Problem description: All lines from the one including "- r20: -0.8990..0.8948" to the bottom of the entries below should be repeated exactly, both ends kept.

Extracted records:
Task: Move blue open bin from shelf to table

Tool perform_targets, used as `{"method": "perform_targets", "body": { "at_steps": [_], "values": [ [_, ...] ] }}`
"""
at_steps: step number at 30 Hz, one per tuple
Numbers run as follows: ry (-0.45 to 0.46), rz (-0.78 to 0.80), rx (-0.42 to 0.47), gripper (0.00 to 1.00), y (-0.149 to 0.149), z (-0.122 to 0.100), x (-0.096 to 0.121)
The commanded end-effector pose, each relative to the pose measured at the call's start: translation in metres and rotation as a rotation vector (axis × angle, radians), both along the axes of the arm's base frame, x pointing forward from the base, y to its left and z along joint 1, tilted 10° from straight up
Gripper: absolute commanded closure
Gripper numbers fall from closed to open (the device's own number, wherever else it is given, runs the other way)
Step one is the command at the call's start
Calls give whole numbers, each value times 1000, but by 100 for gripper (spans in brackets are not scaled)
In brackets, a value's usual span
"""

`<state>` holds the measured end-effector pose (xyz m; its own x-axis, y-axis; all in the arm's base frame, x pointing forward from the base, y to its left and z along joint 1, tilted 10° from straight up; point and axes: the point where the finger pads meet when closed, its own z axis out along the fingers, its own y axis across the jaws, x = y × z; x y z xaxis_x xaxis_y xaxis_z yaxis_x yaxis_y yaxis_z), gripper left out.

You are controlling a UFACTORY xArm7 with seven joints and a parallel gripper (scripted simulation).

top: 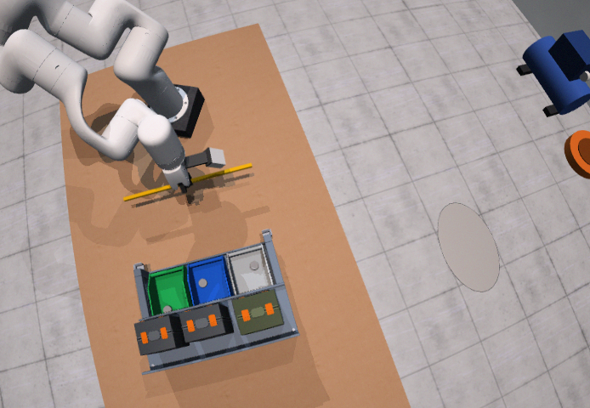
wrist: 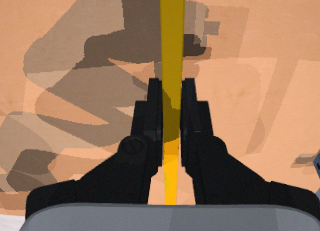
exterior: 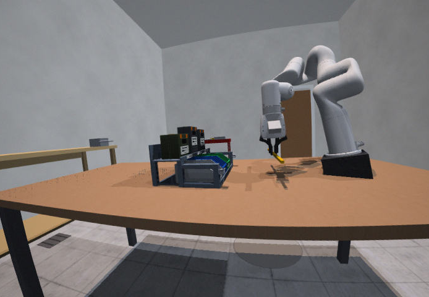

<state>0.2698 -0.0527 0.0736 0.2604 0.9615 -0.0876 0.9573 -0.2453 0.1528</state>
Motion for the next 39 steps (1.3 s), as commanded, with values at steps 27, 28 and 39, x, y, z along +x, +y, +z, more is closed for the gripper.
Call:
{"method": "perform_targets", "body": {
  "at_steps": [27, 28, 39],
  "values": [
    [-10, 0, 1, 100, -4, -30, -3],
    [-11, 0, 2, 100, -4, -34, -3],
    [-11, 0, 2, 100, -4, -34, -3]
  ]
}}
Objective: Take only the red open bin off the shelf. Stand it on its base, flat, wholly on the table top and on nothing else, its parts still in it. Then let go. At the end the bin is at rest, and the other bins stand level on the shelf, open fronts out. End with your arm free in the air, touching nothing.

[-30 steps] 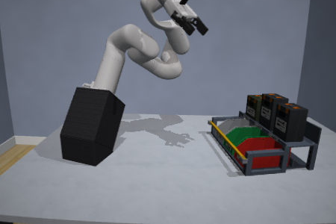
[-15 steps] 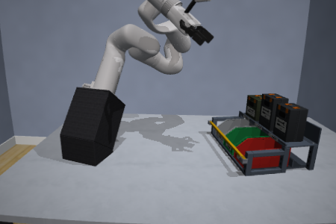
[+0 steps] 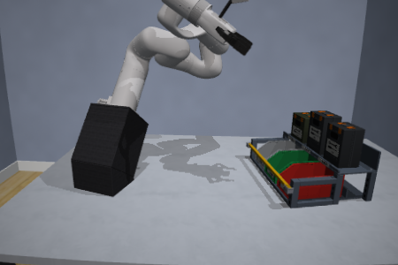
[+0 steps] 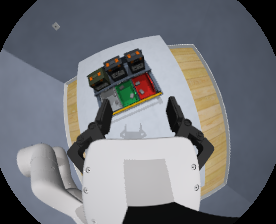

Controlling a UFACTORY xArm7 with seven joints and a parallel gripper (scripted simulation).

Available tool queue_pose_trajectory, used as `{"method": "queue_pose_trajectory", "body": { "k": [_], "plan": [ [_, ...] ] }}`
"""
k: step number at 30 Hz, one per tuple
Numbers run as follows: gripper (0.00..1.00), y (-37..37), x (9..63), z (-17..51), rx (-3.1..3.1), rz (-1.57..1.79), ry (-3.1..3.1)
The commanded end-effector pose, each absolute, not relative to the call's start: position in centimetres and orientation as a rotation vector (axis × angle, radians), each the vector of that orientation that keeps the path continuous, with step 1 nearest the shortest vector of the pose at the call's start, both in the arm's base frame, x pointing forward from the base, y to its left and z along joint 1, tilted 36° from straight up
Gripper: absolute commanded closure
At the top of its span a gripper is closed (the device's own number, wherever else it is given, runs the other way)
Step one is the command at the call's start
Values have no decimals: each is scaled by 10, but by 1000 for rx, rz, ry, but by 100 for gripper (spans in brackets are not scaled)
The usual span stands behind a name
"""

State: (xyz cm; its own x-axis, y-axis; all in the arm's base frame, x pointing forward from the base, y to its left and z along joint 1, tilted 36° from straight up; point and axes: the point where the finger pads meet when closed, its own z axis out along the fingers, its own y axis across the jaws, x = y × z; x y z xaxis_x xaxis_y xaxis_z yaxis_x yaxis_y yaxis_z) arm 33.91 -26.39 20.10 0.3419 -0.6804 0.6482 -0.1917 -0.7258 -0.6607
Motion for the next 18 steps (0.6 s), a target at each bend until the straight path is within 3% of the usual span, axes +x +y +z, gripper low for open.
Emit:
{"method": "queue_pose_trajectory", "body": {
  "k": [1, 18],
  "plan": [
    [0, -265, 340, 199, -2103, -1390, 672],
    [0, -263, 336, 204, -1990, -1499, 441]
  ]
}}
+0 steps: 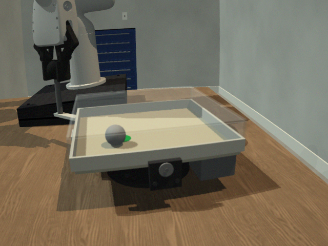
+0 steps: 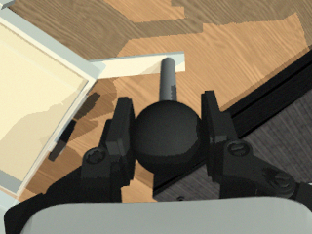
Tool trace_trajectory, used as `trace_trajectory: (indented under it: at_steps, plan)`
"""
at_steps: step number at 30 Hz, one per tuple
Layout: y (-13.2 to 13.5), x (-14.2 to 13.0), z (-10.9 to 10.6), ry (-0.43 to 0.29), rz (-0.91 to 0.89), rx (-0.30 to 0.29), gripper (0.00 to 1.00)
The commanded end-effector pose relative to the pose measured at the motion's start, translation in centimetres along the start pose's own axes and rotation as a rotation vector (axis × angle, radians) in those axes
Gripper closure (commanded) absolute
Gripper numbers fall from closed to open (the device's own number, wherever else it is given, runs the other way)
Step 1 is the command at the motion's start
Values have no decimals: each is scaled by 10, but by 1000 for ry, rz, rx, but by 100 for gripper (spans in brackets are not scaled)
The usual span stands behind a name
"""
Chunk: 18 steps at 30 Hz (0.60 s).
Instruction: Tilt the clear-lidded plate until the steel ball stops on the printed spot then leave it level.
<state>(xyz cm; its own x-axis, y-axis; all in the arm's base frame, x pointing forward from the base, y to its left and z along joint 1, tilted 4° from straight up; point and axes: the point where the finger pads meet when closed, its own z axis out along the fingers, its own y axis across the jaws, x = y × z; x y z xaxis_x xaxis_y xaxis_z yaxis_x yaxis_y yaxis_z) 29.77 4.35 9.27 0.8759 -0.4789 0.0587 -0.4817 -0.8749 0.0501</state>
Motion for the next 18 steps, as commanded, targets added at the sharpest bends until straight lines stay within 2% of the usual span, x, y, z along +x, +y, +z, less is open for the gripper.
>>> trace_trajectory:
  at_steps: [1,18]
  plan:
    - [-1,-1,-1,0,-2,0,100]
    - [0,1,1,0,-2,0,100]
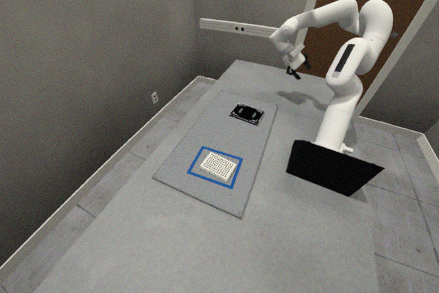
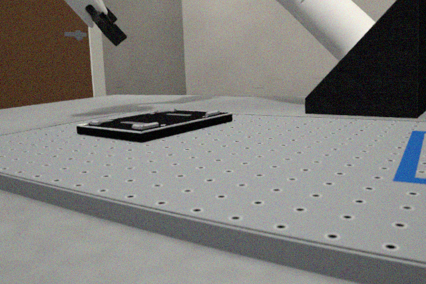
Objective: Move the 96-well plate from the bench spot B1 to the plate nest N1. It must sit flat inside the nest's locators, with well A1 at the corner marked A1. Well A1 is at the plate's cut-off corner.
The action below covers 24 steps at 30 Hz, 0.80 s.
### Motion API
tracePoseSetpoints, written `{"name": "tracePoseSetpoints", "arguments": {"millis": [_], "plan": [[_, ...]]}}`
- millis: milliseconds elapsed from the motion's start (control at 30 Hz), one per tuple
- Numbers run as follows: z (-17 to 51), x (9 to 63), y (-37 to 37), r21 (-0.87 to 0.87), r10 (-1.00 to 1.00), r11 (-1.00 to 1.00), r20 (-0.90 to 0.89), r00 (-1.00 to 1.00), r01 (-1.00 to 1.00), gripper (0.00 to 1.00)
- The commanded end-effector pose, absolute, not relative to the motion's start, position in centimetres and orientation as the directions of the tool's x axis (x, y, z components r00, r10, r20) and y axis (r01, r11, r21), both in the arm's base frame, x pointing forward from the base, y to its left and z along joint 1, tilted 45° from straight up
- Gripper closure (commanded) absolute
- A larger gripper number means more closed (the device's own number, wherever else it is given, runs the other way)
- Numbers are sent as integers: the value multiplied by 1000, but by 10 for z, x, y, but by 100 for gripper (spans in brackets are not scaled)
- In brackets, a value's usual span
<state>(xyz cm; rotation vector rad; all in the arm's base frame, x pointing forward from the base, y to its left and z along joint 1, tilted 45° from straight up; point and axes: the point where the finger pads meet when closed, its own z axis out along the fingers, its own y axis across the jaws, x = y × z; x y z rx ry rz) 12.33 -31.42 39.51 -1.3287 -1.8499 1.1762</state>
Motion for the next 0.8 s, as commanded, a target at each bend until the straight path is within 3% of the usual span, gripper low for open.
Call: {"name": "tracePoseSetpoints", "arguments": {"millis": [0,533,767], "plan": [[396,124,-314,-891,937,118,-46,-346,438,0],[396,124,-314,-891,937,118,-46,-346,438,0],[381,152,-317,-870,925,19,-172,-340,492,0]]}}
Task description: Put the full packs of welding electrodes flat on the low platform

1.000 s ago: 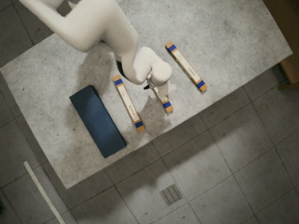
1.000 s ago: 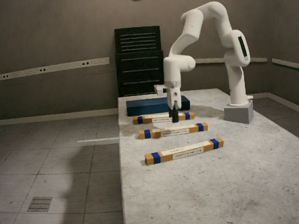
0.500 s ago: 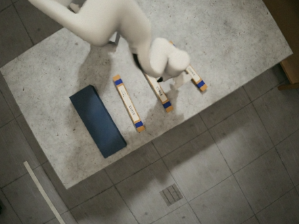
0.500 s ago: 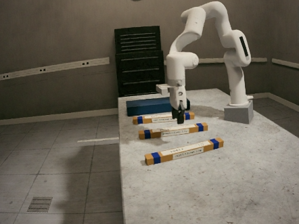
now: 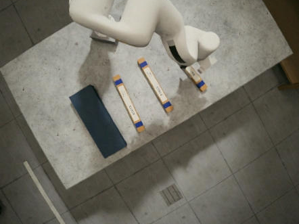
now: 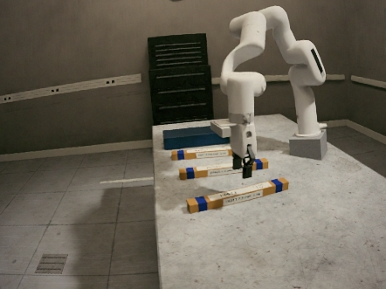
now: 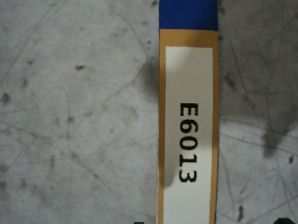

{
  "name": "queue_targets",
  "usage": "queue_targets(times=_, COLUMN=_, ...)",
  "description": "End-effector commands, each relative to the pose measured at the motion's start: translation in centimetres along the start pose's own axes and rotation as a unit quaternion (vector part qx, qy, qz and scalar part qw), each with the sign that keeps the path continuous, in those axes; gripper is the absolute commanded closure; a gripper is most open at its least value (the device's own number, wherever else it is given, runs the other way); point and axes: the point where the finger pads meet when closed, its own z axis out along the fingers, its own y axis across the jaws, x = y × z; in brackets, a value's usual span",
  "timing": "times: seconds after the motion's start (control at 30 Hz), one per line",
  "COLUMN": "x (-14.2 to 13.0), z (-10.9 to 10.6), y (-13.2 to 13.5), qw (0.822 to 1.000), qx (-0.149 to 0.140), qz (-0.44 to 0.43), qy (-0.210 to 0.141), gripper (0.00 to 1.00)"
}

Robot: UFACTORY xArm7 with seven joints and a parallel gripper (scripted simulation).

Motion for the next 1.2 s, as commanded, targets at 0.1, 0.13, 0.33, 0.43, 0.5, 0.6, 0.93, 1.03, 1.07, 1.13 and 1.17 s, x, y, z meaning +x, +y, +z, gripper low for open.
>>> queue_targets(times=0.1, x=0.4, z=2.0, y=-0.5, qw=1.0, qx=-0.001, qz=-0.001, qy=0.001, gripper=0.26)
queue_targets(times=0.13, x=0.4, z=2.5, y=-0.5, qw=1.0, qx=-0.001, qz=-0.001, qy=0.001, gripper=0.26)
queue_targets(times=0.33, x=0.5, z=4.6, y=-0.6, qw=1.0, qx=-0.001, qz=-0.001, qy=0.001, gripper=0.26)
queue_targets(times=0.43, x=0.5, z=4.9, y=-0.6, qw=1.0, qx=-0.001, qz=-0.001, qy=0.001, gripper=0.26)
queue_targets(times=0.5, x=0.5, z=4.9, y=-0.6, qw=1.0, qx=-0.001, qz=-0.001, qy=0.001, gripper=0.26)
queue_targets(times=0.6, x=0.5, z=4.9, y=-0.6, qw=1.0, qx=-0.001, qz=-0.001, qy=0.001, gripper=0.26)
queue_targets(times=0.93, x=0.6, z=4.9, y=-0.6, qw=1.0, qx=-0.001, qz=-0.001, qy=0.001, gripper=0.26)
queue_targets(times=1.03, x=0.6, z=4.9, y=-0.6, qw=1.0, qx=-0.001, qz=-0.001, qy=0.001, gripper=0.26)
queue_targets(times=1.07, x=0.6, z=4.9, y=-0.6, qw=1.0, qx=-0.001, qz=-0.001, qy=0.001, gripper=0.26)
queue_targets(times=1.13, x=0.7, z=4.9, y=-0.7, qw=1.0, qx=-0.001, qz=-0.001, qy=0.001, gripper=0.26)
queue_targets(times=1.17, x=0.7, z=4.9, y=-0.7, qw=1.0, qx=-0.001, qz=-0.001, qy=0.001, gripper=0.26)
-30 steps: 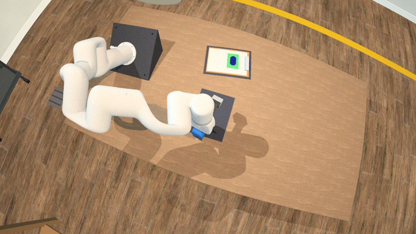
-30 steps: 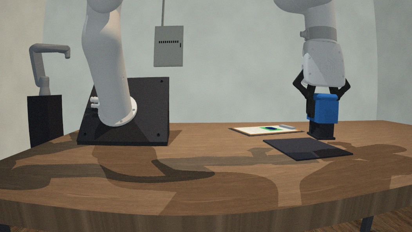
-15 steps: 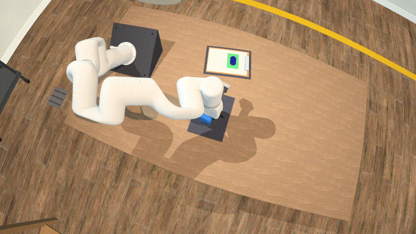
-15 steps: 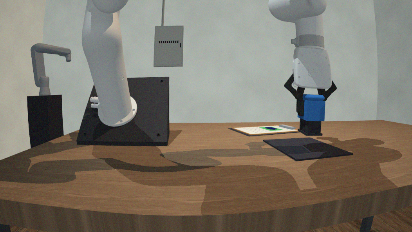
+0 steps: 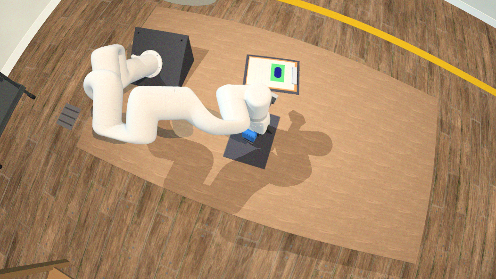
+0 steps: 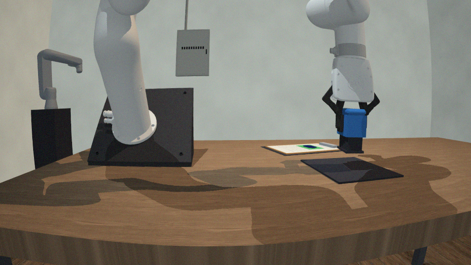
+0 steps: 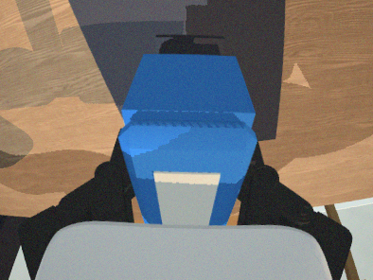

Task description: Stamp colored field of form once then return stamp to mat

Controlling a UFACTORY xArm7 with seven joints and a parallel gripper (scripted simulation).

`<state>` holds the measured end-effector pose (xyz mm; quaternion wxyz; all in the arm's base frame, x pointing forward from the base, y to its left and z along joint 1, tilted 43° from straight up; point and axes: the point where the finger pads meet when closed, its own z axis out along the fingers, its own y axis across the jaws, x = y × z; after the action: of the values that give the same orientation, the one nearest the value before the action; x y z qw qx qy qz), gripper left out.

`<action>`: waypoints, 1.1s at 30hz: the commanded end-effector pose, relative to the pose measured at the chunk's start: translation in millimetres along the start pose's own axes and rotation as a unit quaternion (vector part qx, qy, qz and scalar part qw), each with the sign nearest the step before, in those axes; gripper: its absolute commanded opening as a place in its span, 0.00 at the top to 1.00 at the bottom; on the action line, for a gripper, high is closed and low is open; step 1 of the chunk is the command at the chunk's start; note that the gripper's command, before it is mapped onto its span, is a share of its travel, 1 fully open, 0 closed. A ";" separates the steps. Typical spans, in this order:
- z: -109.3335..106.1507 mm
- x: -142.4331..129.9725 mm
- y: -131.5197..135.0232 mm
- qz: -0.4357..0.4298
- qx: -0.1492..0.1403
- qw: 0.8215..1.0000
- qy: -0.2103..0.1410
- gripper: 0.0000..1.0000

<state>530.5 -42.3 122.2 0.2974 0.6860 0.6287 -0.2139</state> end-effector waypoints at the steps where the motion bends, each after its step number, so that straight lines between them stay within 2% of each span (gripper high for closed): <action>1: -2.2 1.7 1.2 -0.001 -0.002 1.000 0.001 0.69; 12: 7.9 2.3 1.1 -0.001 -0.002 1.000 0.001 0.69; 24: 33.6 3.6 1.1 -0.001 -0.002 1.000 0.001 0.69; 33: 37.0 3.8 1.1 -0.001 -0.002 1.000 0.001 0.69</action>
<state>533.5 -66.1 92.6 0.2973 0.6857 0.6290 -0.2140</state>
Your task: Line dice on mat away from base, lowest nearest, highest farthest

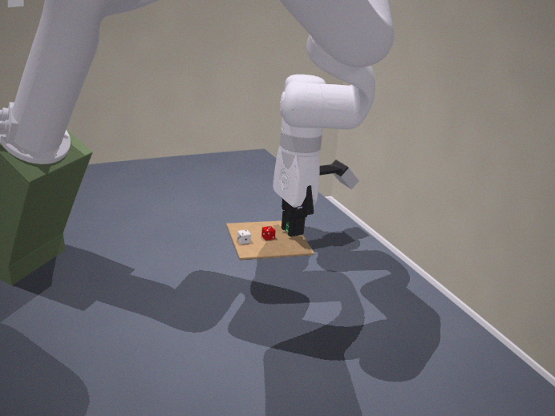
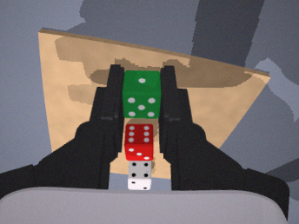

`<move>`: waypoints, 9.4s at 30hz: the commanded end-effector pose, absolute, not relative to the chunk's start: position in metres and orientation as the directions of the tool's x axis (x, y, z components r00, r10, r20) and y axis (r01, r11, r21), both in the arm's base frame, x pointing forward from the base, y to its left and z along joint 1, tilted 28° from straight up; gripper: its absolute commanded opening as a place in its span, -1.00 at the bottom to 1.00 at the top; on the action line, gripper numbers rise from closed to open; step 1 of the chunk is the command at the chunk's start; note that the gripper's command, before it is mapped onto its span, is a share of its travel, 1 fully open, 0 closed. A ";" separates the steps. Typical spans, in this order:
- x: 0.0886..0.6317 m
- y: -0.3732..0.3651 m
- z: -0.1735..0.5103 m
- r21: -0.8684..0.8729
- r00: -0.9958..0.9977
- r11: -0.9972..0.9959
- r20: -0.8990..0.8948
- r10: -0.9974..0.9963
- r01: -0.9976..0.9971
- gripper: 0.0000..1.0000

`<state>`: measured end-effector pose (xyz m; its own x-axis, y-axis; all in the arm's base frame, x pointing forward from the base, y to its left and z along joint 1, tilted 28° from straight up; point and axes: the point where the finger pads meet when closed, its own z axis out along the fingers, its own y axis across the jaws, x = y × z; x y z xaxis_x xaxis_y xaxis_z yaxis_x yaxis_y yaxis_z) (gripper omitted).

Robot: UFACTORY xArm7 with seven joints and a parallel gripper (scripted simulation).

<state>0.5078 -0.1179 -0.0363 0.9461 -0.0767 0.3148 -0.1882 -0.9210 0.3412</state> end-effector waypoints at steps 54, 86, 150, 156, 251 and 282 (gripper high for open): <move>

Answer section:
- r20: -0.8990..0.8948
- r10: -0.9974..0.9963
- r01: -0.9976..0.9971
- gripper: 0.0000..1.0000

`<state>`: measured end-effector pose (xyz m; its own x-axis, y-axis; all in the arm's base frame, x pointing forward from the base, y to its left and z along joint 1, tilted 28° from straight up; point and axes: the point where the finger pads meet when closed, its own z axis out along the fingers, its own y axis across the jaws, x = y × z; x y z xaxis_x xaxis_y xaxis_z yaxis_x yaxis_y yaxis_z) (gripper omitted).

Robot: UFACTORY xArm7 with seven joints and a parallel gripper (scripted simulation).

<state>0.5078 -0.1179 -0.0363 0.9461 -0.0767 0.3148 -0.1882 -0.9210 0.3412</state> end-effector waypoints at steps 54, 86, 150, 156, 251 and 282 (gripper high for open): <move>

The work is done, and the output is complete.